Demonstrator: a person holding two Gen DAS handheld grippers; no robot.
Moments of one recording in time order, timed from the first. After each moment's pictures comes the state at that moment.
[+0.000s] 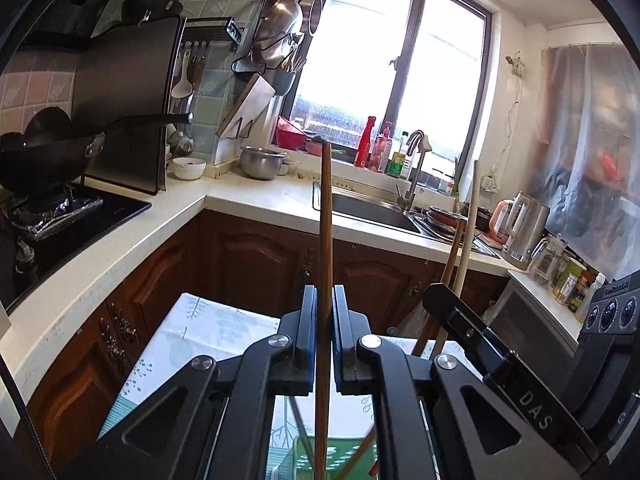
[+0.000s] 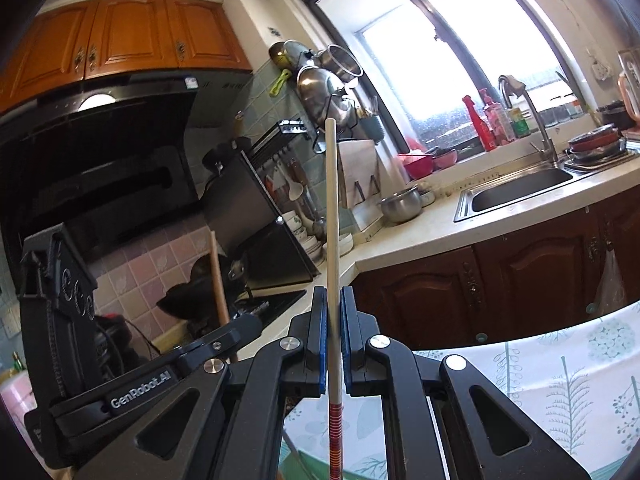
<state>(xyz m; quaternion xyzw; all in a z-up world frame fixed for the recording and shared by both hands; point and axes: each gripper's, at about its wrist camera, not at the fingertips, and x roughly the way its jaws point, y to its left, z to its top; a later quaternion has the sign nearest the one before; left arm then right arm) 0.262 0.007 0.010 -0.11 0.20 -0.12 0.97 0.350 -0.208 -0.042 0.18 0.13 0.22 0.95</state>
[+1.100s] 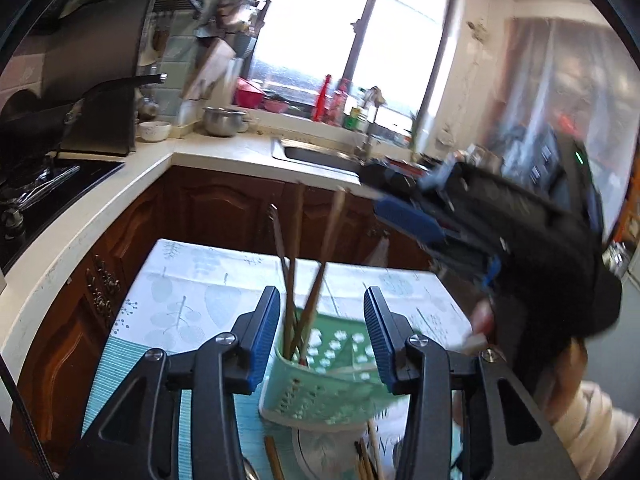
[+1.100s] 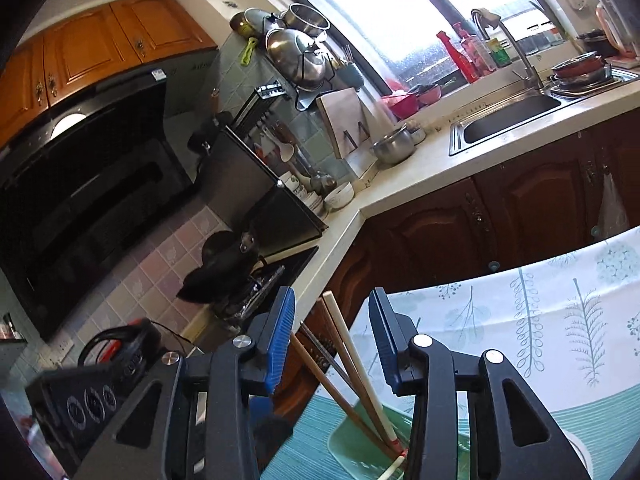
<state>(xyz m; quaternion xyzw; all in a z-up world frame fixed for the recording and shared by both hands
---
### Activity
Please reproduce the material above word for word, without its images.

### Written answer
Demonstrator: a person holding two Gen DAS handheld grippers; no robot.
Moments of one recording in time order, timed from the first. After each moment's pictures comes the state at that moment.
[+0.000s] 
[+0.000s] 
<state>(xyz m; quaternion xyzw; all in a z-up world frame fixed for the recording and shared by both hands; point and axes: each gripper's, at about its wrist camera, not at the fingertips, and x roughly the way its jaws point, y to its left, z to its top; a later quaternion has the sign nearest the one before; left arm then right arm) 0.262 0.007 0.010 -0.11 0.20 -0.12 0.97 0.350 -0.208 -0.042 0.18 0.13 0.22 0.95</state>
[+1.100s] 
[+1.100s] 
<state>(xyz m; quaternion xyzw; all in a z-up world frame fixed for the recording and shared by both hands

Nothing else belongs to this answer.